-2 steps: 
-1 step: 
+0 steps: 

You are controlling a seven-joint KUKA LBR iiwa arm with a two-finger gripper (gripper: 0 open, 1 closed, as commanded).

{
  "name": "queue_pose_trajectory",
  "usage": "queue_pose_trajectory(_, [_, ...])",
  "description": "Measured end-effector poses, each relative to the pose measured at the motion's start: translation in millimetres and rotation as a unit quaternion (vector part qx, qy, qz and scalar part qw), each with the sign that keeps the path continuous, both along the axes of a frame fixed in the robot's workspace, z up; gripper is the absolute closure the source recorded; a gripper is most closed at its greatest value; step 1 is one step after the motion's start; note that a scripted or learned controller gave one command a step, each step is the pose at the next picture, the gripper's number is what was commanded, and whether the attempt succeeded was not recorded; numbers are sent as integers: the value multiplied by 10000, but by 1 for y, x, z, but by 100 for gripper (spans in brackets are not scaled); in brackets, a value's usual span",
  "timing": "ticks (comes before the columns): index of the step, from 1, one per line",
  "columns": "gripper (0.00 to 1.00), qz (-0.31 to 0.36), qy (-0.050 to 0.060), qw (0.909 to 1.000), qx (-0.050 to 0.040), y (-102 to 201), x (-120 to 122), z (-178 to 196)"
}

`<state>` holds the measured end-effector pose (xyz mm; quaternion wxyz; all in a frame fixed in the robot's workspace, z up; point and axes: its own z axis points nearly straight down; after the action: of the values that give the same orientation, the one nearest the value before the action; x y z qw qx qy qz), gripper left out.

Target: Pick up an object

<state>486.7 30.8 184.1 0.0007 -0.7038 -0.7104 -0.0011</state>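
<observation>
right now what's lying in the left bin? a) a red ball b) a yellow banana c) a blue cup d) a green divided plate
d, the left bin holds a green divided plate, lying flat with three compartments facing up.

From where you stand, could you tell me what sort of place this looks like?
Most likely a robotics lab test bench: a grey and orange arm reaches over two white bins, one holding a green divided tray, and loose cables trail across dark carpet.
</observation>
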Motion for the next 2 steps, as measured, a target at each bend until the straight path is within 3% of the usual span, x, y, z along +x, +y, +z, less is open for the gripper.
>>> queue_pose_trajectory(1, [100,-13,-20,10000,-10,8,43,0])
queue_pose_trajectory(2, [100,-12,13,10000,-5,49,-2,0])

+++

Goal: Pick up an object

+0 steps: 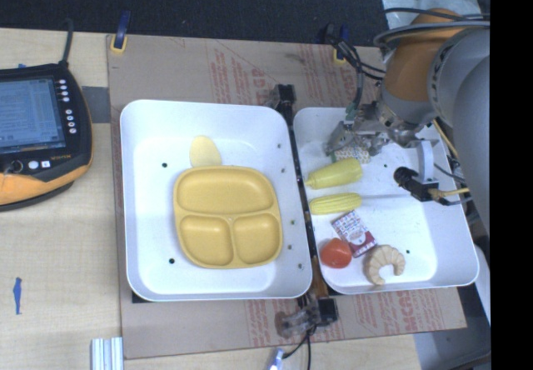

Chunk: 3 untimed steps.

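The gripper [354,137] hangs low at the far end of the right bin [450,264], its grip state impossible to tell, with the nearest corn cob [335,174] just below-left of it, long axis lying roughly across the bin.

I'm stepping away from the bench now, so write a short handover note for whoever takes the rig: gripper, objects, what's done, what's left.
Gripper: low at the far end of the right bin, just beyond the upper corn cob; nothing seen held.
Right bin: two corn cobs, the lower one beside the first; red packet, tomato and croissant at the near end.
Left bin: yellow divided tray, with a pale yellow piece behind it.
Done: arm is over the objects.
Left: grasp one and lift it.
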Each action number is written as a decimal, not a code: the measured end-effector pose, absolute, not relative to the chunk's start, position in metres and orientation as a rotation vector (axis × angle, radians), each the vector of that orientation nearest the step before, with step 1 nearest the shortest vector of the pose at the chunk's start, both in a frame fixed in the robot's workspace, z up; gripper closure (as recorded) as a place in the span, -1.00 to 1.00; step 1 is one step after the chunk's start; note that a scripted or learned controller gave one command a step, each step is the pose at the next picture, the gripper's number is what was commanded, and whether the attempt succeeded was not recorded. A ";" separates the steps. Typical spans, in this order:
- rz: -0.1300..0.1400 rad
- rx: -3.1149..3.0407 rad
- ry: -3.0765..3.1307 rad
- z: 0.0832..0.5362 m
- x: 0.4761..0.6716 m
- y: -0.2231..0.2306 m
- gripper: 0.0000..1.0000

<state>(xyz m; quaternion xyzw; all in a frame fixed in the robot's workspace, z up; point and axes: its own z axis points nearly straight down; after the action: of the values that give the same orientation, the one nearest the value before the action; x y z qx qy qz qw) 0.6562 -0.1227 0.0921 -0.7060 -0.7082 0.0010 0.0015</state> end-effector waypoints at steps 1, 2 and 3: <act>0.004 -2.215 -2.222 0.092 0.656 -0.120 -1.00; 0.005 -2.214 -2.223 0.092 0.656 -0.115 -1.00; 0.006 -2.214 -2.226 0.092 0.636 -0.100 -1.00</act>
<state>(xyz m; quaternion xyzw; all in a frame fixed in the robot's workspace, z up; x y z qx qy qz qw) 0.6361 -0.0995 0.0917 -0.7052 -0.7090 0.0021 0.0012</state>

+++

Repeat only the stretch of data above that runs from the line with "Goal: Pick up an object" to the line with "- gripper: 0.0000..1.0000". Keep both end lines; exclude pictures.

### Expected answer:
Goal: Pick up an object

+0 steps: 

Chunk: 3 untimed steps.

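The gripper [354,137] hangs low at the far end of the right bin [450,264], its grip state impossible to tell, with the nearest corn cob [335,174] just below-left of it, long axis lying roughly across the bin.

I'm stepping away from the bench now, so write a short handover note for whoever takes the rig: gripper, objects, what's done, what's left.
Gripper: low at the far end of the right bin, just beyond the upper corn cob; nothing seen held.
Right bin: two corn cobs, the lower one beside the first; red packet, tomato and croissant at the near end.
Left bin: yellow divided tray, with a pale yellow piece behind it.
Done: arm is over the objects.
Left: grasp one and lift it.
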Each action number is written as a decimal, not a code: the measured end-effector pose, absolute, not relative to the chunk's start, position in metres and orientation as a rotation vector (axis × angle, radians), each the vector of that orientation nearest the step before, with step 1 nearest the shortest vector of the pose at the chunk's start, both in a frame fixed in the robot's workspace, z up; gripper closure (as recorded) as a place in the span, -1.00 to 1.00; step 1 is one step after the chunk's start; note that a scripted or learned controller gave one command a step, each step is the pose at the next picture, the gripper's number is what was commanded, and whether the attempt succeeded was not recorded. A ";" separates the steps. Typical spans, in this order:
- rz: -0.1300..0.1400 rad
- rx: -3.1149..3.0407 rad
- ry: -3.0765..3.1307 rad
- z: 0.0832..0.5362 m
- x: 0.4761..0.6716 m
- y: -0.2231..0.2306 m
- gripper: 0.0000..1.0000

Nothing else belongs to the answer.